Députée Alidjanatou Saliou-Arêkpa, Bloc Républicain

 « …Ces chiffres racontent une histoire : celle d’un Etat qui choisit d’investir davantage dans les priorités nationales »

« La loi de finances rectificative n’est jamais un simple exercice comptable. C’est le moment où un Gouvernement confronte ses prévisions aux réalités, sans renoncer à ses ambitions. C’est aussi le moment où le Parlement apprécie non seulement la qualité des ajustements proposés, mais surtout la cohérence de la trajectoire nationale. La loi qui nous venons ne traduit pas un changement de cap. Il confirme une trajectoire et les chiffres en témoignent. Les ressources budgétaires augmentent de 90,16 milliards de FCFA, soit 3,4 %, tandis que les dépenses progressent de 158 milliards de FCFA, soit 5,2 %. Le déficit budgétaire est porté à 3,1 % du PIB, un niveau qui demeure compatible avec les exigences communautaires, pendant que notre pays maintient une prévision de croissance de 7,5 %, parmi les plus élevées de notre sous-région. Ces chiffres racontent une histoire : celle d’un État qui choisit d’investir davantage dans les priorités nationales : la protection sociale, l’agriculture, les infrastructures, la sécurité et la transformation économique. Je voudrais également saluer le choix stratégique consistant à renforcer les recettes sans alourdir la pression fiscale sur les citoyens. L’élargissement de l’assiette fiscale à l’économie numérique, aux revenus issus des plateformes digitales et à certaines opérations internationales traduit une administration moderne, capable d’accompagner les mutations de notre économie. J’apprécie également le renforcement de la dématérialisation des procédures fiscales. Dans une économie numérique, la confiance passe aussi par une administration numérique. À cet égard, je me réjouis de l’amendement adopté par notre Commission visant à compléter l’article 517 du Code général des impôts afin de reconnaître pleinement les échanges électroniques des actes de procédure fiscale et de leur conférer la même valeur juridique que les documents papier. Cet amendement n’est pas une simple précision technique ; il consolide la sécurité juridique des contribuables tout en accélérant la modernisation de notre administration fiscale.

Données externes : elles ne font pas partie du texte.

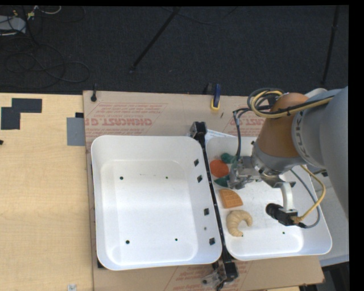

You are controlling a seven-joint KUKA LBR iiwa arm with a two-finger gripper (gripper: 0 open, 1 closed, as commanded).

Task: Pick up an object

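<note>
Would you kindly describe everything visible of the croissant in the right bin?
The croissant is a pale tan, curved crescent, smooth like a plastic toy. It lies flat on the floor of the right bin, close to the divider, with its tips pointing down in the image. It sits just below the orange wafer-like piece, apart from the gripper.

Robotics lab: arm (pixel 296 131) over white bins (pixel 148 148) on a cardboard-covered bench (pixel 142 116), loose floor cables (pixel 34 17).
</note>
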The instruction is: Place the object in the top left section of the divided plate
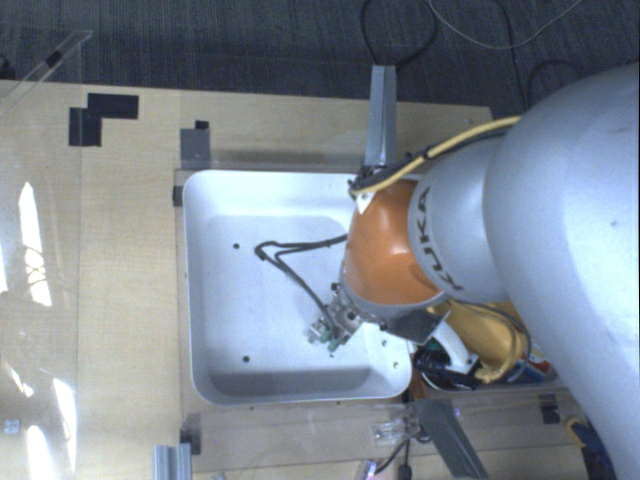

Au-delà des chiffres, je voudrais partager une conviction. Depuis une décennie, notre pays s’est progressivement imposé une véritable culture de la rigueur budgétaire. Cette discipline a constitué l’un des fondements de la gouvernance conduite sous la présidence du Président Patrice Talon. Elle a renforcé la crédibilité financière de notre pays, rassuré les investisseurs et créé les conditions d’une croissance durable. Je suis convaincue que cette même rigueur continuera de guider l’action publique sous le leadership du Président Romuald Wadagni. Il ne peut d’ailleurs en être autrement. Celui qui préside aujourd’hui aux destinées de notre Nation fut l’un des principaux architectes des profondes réformes qui ont modernisé nos finances publiques, renforcé la mobilisation des ressources intérieures et installé une culture de performance budgétaire aujourd’hui reconnue bien au-delà de nos frontières. Cette continuité est celle d’une vision. Une vision qui dépasse les échéances annuelles pour préparer le Bénin des prochaines décennies. C’est tout le sens de la Vision Bénin 2060, qui nous invite à inscrire chacune de nos décisions budgétaires dans une perspective de transformation durable. Un budget n’est pas seulement un document financier. Il est l’expression concrète d’un projet de société. Toutefois, un budget rectificatif ne se juge pas uniquement à la qualité de sa conception. Il se juge à la qualité de son exécution. Les crédits supplémentaires devront produire des résultats perceptibles pour nos populations : des infrastructures effectivement réalisées, des centres de santé fonctionnels, des mesures sociales rapidement mises en œuvre, des investissements équitablement répartis sur l’ensemble du territoire et une sécurité renforcée dans nos zones frontalières. Car la bonne gouvernance budgétaire ne consiste pas seulement à équilibrer les comptes de l’État. Elle consiste surtout à transformer chaque franc mobilisé en progrès concret pour les citoyens. C’est ainsi que se construit la confiance, et la confiance demeure aujourd’hui l’un des plus précieux actifs d’une Nation… ».